Your assignment => The lines from the top of the listing through the one containing "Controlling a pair" are to be retyped exactly, with no other lines.

>>>

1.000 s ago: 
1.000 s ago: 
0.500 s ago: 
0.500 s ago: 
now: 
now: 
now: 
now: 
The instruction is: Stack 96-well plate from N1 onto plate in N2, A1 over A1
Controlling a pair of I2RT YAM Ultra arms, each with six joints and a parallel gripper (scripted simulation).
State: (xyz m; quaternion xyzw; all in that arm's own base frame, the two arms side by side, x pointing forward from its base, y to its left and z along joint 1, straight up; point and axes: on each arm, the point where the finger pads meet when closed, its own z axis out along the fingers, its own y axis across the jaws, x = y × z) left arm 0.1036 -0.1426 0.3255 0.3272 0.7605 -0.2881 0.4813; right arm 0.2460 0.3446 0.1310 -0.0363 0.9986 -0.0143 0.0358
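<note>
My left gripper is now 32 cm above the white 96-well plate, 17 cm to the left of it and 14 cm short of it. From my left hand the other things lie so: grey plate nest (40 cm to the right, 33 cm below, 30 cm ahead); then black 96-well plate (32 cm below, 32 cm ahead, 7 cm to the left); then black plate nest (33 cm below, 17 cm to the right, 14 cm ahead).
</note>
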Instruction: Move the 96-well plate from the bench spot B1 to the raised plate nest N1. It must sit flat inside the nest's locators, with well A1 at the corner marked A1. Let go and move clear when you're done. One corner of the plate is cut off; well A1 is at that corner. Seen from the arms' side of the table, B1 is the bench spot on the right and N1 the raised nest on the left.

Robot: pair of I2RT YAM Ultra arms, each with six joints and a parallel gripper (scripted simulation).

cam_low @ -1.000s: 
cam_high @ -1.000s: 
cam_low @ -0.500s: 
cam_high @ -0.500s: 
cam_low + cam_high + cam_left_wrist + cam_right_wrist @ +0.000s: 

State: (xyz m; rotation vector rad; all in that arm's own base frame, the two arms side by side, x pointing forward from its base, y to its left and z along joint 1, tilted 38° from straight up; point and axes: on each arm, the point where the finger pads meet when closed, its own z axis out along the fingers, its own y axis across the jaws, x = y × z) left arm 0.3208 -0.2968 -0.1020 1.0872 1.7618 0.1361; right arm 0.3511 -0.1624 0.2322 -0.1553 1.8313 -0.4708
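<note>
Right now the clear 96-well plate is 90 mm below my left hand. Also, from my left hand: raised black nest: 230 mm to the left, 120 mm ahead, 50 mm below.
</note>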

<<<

Result for this exercise =>
1.000 s ago: 
1.000 s ago: 
0.500 s ago: 
0.500 s ago: 
now: 
now: 
now: 
now: 
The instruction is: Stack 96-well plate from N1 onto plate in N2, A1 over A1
Controlling a pair of I2RT YAM Ultra arms, each with six joints and a parallel gripper (scripted simulation).

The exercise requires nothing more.